■ **EXERCISE INSTRUCTIONS**
Leave every image out, and return the rest of the data word for word.

═══ COLLECTED DATA ═══

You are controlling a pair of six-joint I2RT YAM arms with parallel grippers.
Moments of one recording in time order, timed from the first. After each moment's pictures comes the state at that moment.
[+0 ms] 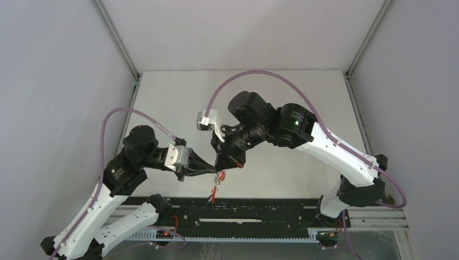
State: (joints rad) left arm -0.68 0.68 1.01 -0.54 1.00 0.29; right arm 1.17 1.60 2.06 -1.15 -0.51 0.01
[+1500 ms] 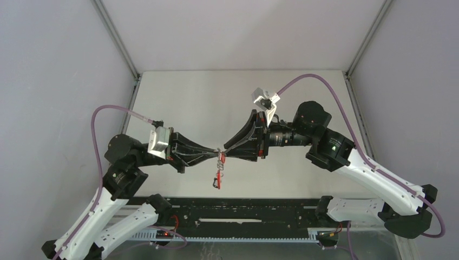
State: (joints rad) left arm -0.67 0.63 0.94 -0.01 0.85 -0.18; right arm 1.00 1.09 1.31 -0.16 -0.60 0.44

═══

■ **RESPONSE AREA**
You are controlling a pair of six-joint I2RT YAM arms with parallel grippers.
Moments of one recording in time order, timed from the first. After each moment's pictures comes the state at that moment.
[+0 ms] 
State: (joints rad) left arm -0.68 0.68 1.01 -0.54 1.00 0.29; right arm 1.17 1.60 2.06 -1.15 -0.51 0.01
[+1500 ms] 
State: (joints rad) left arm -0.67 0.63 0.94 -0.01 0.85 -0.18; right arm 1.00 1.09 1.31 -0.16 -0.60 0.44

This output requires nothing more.